Sans Superellipse Dubid 7 is a bold, normal width, monoline, upright, normal x-height font visually similar to 'Cybersport' by Anton Kokoshka, 'Protrakt Variable' by Arkitype, 'Ciutadella' by Emtype Foundry, and 'Octin College' by Typodermic (names referenced only for comparison).
Keywords: headlines, posters, branding, packaging, signage, techy, industrial, futuristic, utilitarian, confident, impact, modernity, technical tone, clarity, cohesion, squared-round, rounded corners, geometric, compact, sturdy.
A heavy, monoline sans built from squared-round geometry: counters and bowls lean toward rounded rectangles, with smoothly radiused corners and largely uniform stroke weight. Proportions are compact with broad letterforms, short-ish apertures, and a sturdy baseline presence; terminals are mostly blunt and softly squared rather than sharply cut. The lowercase keeps simple, single-storey constructions (notably a and g), with a tall, straight-sided look in verticals and consistent rounding in curves. Numerals follow the same superelliptical logic, reading blocky and stable with clear, open interior spaces.
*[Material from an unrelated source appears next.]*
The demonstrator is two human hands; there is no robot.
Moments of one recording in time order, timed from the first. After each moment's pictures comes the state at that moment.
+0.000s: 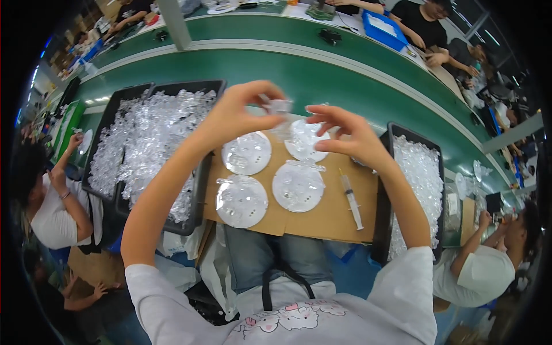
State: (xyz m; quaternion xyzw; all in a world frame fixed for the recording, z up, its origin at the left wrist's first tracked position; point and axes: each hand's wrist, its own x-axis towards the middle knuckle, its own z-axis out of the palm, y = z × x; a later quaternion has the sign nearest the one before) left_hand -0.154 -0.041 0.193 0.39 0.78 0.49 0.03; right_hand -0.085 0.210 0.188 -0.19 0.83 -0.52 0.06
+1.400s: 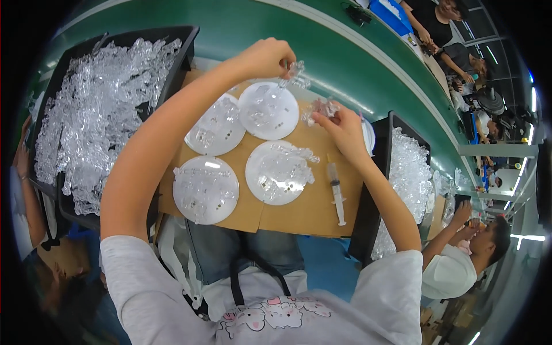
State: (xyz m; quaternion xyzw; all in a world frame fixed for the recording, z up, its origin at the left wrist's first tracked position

Best suited to display settings where bold, compact forms need to hold up at a distance—headlines, posters, logos, packaging, and wayfinding or product labeling. It also fits UI and tech-themed graphics where squared-round letterforms reinforce an engineered aesthetic.
The overall tone is modern and engineered, evoking equipment labeling, digital interfaces, and industrial design. Its softened corners keep it approachable, but the dense, squared forms still feel decisive and robust.
The font appears designed to deliver a strong, contemporary voice using rounded-rectangular construction, prioritizing solidity and stylistic cohesion across the full alphanumeric set. The softened corners suggest an intent to balance a technical, industrial feel with friendlier readability.
The design maintains strong shape consistency across caps, lowercase, and figures, with rounded-rectangle counters repeating throughout. Curved letters (C, G, O, Q) appear particularly ‘squared’ compared to typical grotesks, giving the face a distinctive, hardware-like rhythm.